* **Exercise goal**
Lines in the listing below that contain the string "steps" are to be found and copied.

● ● ● ● ●

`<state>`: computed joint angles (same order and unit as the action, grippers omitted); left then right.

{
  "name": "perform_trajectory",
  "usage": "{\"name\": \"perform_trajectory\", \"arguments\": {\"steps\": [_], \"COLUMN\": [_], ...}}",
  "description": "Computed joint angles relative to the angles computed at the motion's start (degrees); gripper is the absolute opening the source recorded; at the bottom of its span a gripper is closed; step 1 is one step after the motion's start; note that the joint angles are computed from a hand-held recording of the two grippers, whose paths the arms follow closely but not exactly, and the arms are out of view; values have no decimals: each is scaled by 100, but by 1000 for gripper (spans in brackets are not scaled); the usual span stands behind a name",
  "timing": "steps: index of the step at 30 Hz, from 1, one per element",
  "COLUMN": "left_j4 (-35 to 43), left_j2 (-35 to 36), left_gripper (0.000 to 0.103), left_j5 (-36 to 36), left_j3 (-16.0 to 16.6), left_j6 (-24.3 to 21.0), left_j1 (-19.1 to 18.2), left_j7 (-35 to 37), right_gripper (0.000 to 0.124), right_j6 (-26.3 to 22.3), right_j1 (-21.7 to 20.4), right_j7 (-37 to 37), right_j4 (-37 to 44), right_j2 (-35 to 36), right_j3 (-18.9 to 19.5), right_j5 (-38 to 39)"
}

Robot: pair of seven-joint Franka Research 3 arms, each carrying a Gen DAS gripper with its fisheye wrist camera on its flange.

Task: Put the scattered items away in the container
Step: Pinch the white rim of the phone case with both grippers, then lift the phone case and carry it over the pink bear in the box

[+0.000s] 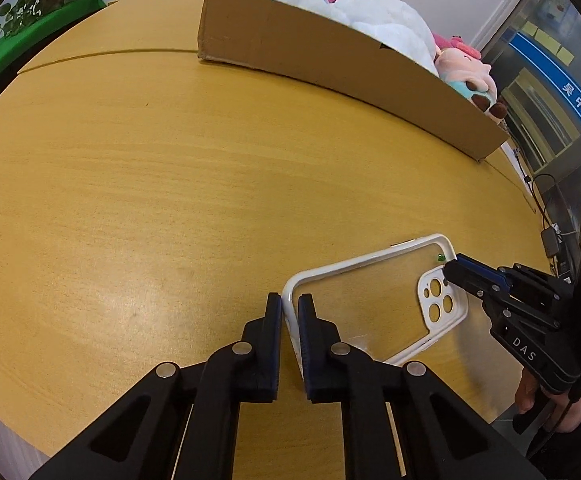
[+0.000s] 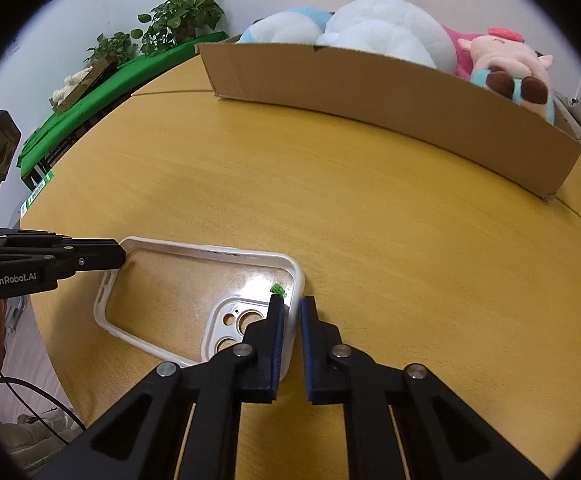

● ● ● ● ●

* **Written reply**
  "usage": "{\"name\": \"perform_trajectory\", \"arguments\": {\"steps\": [_], \"COLUMN\": [_], ...}}",
  "timing": "steps: index of the step at 30 Hz, from 1, one per element",

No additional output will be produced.